§ ASSIGNMENT: Every line that contains "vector" must be located and copied from the data.

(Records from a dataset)
☆ ☆ ☆ ☆ ☆ ☆ ☆

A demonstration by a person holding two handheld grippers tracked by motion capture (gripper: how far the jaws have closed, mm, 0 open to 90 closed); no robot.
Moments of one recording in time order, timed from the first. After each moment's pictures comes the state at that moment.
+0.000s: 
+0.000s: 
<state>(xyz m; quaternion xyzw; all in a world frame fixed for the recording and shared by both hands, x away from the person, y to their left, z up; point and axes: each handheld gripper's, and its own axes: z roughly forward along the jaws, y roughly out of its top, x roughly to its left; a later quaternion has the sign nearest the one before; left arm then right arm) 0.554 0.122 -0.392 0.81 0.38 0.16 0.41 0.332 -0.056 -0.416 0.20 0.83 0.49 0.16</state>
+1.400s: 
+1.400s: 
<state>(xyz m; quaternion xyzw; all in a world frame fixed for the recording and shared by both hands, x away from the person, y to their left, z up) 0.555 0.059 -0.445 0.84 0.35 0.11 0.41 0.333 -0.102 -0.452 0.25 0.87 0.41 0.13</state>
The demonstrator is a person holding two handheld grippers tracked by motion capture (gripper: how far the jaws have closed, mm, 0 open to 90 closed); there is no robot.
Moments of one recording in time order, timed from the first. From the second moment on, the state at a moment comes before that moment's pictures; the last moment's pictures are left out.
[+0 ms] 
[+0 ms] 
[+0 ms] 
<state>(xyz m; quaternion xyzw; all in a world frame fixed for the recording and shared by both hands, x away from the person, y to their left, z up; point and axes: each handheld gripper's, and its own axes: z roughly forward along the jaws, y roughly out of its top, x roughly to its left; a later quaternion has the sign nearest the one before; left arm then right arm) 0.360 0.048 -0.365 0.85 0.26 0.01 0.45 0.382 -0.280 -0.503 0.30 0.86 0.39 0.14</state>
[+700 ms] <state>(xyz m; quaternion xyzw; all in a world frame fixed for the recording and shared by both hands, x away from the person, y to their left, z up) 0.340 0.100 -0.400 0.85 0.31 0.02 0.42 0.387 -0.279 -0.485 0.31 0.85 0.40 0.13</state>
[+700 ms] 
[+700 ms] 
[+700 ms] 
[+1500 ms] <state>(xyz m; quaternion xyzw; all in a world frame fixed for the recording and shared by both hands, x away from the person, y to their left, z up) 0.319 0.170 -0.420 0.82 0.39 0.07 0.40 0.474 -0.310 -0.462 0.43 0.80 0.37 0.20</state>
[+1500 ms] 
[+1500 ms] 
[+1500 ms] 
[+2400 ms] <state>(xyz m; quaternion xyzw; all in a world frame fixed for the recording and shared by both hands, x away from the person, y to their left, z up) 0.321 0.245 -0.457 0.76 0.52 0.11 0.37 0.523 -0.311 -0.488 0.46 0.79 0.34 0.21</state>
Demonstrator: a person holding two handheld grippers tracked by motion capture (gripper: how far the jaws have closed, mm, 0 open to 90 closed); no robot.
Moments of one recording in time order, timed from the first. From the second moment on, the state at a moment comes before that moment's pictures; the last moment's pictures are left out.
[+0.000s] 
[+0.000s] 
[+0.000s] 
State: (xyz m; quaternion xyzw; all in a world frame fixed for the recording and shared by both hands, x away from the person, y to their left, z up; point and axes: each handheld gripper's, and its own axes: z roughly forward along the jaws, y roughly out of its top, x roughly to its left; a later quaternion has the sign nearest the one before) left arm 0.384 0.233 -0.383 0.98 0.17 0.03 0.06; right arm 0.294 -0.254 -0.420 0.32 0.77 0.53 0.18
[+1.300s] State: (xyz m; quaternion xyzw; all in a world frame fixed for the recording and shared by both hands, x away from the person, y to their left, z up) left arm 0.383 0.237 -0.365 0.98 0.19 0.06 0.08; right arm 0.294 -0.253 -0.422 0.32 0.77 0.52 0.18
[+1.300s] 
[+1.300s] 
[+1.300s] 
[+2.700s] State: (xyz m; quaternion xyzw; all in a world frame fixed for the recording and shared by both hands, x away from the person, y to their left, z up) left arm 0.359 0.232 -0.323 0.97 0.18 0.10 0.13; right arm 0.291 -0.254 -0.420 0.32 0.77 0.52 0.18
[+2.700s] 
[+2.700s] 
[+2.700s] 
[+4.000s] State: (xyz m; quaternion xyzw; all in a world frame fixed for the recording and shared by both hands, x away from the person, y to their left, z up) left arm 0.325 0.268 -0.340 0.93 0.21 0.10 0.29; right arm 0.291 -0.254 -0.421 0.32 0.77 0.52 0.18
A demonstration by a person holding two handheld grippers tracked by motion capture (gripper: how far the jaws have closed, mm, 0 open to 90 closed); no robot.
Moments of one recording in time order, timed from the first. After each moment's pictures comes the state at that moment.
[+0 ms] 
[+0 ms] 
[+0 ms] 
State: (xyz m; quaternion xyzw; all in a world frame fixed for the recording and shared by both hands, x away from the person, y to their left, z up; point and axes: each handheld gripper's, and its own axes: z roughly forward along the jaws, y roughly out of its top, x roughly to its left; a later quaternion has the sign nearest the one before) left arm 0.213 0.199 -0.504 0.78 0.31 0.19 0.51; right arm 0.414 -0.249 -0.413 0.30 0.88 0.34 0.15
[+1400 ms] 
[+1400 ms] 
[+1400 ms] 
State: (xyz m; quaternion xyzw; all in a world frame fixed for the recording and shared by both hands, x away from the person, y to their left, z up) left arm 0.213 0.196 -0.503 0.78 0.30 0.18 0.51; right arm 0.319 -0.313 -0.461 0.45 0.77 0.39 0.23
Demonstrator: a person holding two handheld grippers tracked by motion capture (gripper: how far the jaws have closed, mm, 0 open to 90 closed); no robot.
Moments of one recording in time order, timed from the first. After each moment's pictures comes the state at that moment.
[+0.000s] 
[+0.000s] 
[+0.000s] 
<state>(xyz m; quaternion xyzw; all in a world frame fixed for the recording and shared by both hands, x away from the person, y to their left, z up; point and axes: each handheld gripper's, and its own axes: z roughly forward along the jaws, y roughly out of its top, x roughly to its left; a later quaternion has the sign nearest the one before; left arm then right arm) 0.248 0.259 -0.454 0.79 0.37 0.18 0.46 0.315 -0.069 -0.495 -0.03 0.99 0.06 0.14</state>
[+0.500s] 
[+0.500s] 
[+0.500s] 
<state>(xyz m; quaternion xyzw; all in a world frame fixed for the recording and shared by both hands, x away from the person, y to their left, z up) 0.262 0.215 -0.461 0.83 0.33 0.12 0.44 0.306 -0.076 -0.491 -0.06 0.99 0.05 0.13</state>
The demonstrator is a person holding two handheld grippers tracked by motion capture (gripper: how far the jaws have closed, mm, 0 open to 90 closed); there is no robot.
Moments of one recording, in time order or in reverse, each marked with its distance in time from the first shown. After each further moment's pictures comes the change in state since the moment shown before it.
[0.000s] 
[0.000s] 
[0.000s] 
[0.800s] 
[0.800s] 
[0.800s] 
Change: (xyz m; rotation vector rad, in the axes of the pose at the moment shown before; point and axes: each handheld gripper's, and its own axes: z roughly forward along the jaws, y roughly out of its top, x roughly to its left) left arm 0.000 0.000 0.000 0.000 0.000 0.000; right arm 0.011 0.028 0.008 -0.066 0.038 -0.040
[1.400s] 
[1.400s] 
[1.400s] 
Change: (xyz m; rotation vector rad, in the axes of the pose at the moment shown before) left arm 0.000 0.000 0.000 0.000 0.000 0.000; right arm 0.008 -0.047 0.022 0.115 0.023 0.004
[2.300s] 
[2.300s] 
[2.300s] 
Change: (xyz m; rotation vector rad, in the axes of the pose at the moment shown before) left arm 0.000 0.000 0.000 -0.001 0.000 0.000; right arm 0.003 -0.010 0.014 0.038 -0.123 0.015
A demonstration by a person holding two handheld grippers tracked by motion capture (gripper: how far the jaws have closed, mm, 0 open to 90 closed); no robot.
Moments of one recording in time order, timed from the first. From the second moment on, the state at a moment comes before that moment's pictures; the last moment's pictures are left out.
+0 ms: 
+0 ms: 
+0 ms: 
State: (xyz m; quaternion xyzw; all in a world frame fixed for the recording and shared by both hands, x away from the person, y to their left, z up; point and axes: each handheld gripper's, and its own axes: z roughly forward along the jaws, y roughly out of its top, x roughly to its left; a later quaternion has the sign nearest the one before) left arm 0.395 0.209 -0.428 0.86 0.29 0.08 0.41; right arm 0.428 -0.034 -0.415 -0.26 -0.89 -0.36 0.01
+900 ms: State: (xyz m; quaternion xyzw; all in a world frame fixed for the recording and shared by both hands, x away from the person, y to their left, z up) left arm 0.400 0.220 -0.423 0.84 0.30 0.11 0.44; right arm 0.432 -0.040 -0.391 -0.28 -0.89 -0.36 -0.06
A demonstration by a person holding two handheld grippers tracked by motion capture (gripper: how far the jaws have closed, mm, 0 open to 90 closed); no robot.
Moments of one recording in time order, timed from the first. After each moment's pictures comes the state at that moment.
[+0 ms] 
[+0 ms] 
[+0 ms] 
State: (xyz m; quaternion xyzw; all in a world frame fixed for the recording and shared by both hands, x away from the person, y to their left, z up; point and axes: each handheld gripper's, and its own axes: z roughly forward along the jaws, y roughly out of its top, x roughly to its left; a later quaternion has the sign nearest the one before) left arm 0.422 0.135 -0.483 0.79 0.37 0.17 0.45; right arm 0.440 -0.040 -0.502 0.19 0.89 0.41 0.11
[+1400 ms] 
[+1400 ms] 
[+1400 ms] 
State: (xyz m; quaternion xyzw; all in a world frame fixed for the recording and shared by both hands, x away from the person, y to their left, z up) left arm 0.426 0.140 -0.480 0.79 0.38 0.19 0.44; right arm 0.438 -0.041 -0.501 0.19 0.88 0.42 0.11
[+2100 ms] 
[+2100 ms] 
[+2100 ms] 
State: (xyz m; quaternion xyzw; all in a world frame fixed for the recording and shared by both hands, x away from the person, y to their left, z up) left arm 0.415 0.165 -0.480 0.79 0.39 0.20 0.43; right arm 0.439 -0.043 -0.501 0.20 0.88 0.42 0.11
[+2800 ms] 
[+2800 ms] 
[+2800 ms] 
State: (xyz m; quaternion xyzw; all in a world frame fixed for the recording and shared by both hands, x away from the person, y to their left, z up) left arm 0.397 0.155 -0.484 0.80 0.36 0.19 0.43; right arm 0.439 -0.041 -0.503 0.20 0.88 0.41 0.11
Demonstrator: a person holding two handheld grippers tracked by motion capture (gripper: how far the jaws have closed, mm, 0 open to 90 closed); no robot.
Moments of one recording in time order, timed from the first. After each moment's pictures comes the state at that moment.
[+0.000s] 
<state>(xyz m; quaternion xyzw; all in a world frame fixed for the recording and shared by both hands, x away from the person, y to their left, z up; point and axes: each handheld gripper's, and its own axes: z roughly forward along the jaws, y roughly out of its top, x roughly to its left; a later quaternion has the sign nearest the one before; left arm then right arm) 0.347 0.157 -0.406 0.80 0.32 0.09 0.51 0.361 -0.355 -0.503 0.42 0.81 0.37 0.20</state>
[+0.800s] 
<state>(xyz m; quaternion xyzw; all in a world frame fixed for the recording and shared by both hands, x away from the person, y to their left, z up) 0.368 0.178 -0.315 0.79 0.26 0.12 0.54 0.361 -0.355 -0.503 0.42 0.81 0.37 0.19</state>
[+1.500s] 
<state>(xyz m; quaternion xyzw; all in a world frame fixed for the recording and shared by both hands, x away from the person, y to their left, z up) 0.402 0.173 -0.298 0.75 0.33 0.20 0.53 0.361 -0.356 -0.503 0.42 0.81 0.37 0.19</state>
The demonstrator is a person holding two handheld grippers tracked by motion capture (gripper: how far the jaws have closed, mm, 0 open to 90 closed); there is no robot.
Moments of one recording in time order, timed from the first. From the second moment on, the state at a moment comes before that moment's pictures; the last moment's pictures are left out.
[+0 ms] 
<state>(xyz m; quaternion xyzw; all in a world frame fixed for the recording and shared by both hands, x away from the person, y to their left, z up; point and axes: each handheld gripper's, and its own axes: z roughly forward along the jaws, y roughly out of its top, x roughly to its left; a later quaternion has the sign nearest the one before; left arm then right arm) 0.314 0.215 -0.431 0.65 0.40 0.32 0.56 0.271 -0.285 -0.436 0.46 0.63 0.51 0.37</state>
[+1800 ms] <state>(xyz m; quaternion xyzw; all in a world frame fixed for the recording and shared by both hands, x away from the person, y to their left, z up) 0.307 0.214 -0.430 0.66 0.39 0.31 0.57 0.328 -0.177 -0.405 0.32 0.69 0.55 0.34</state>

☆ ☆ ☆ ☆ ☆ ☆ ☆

§ SOLUTION FOR THIS PROBLEM:
Change: (xyz m; rotation vector rad, in the axes of the pose at the moment shown before; point and axes: each handheld gripper's, and its own axes: z roughly forward along the jaws, y roughly out of its top, x roughly to its left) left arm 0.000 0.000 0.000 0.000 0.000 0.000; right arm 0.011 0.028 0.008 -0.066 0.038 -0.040
Change: (xyz m; rotation vector rad, in the axes of the pose at the moment shown before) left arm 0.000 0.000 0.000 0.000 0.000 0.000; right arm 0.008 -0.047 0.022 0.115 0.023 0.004
Change: (xyz m; rotation vector rad, in the axes of the pose at the moment shown before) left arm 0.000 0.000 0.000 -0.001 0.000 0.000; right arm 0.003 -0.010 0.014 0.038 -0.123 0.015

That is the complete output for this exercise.